A probabilistic model of sleep structure suggests a primary role for wake probability in overall sleep in Drosophila melanogaster
2018
In humans and flies, sleep is a highly organized behavior, occurring in discrete bouts that are consolidated at night but have a more fragmented structure during the day. Longer episodes correlate with transitions to deeper sleep states for both species, and sleep fragmentation has been shown to have deleterious outcomes for a large number of physiological processes. In mammals and birds, EEG provides an excellent measure of sleep structure and state. In invertebrates, assessment of sleep structure has relied on measures of episode duration, which can fail to capture important aspects of sleep architecture.
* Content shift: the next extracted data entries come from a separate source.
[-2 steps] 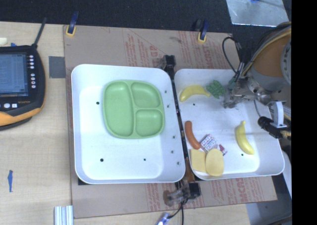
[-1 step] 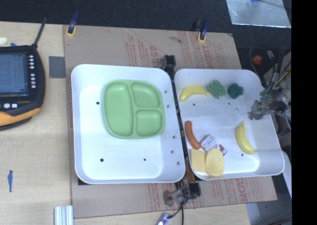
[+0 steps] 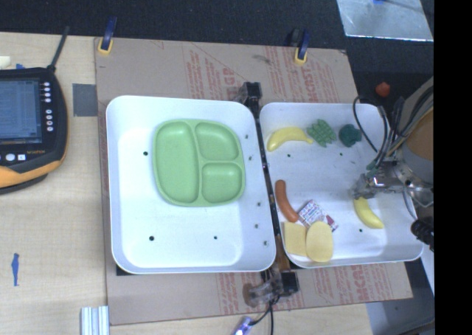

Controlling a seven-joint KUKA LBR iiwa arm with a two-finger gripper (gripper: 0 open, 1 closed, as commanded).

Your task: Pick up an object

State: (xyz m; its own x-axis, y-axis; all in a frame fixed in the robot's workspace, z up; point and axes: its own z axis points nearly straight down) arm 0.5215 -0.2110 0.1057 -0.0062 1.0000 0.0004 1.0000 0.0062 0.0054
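Here: small yellow plastic banana (image 3: 368,212) in right white bin (image 3: 335,167), near its right wall, long axis slanting upper-left to lower-right | hand (image 3: 371,183) just above its upper tip, metal blurred, grip state unreadable | arm cut off at right edge

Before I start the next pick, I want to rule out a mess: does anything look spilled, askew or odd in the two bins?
Nothing looks spilled or damaged. The green three-compartment plate lies flat in the left white bin. The toy food is loose in the right white bin, where a pale yellow slice rests against its near-left rim.
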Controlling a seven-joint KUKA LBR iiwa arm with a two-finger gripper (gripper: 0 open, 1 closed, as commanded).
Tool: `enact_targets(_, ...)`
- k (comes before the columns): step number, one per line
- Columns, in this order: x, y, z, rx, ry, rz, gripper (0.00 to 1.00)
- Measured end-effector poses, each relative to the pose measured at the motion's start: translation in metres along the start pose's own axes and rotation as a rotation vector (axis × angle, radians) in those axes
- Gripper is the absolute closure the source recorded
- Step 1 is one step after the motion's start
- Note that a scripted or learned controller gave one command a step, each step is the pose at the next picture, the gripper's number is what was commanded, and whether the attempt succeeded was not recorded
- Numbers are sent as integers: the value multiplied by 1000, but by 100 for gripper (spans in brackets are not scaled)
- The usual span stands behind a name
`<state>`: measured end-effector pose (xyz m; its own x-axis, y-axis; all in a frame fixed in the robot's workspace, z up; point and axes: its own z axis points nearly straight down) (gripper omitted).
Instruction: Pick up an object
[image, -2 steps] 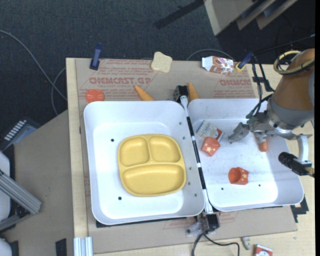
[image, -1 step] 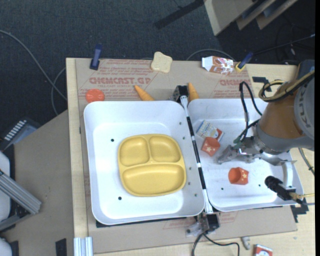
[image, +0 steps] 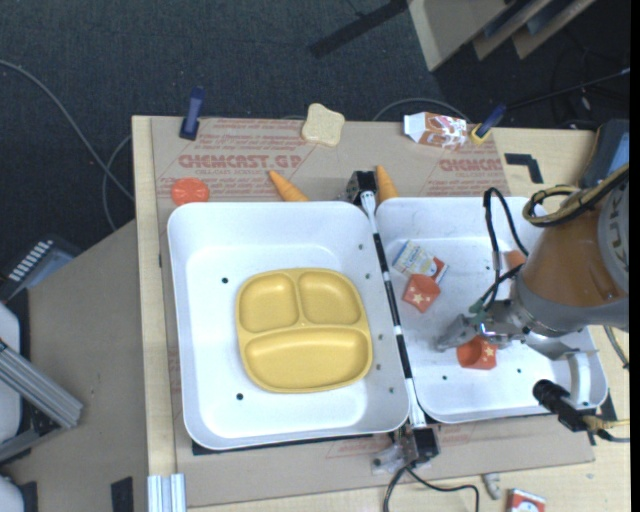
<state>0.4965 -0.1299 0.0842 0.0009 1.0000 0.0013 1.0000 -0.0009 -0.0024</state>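
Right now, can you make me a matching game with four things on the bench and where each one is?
Things:
1. yellow divided tray
2. orange-red block
3. slice of bread
4. orange disc

Places:
A. on the brown board behind the bins, near its middle
B. in the left bin
C. on the brown board just behind the left bin's back left corner
D. in the right bin, next to the pincer

Pairs: 1-B, 2-D, 3-A, 4-C
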Motion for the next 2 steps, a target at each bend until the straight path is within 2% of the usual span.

Here we model Drosophila sleep as a probabilistic behavior and develop analytical tools to measure transition probabilities and the organization of sleep episodes within a defined analysis window. We show that these tools provide insight into the underlying mechanisms of normal sleep and into how they are altered in pathological conditions. The probability of transition to the wake state, P(Wake) is a major driver of normal sleep and responsive to dopaminergic tone, suggesting it is a measure of arousal. Our method for assessing sleep fragmentation adds important information about the organization of sleep bouts that is missing in measures of episode duration alone. Importantly, the ability to obtain a measure of the probability structure underlying sleep in a particular condition or genotype provides a way to compare the state of brain sleep circuits across conditions that utilizes information from all of the many processes that influence sleep.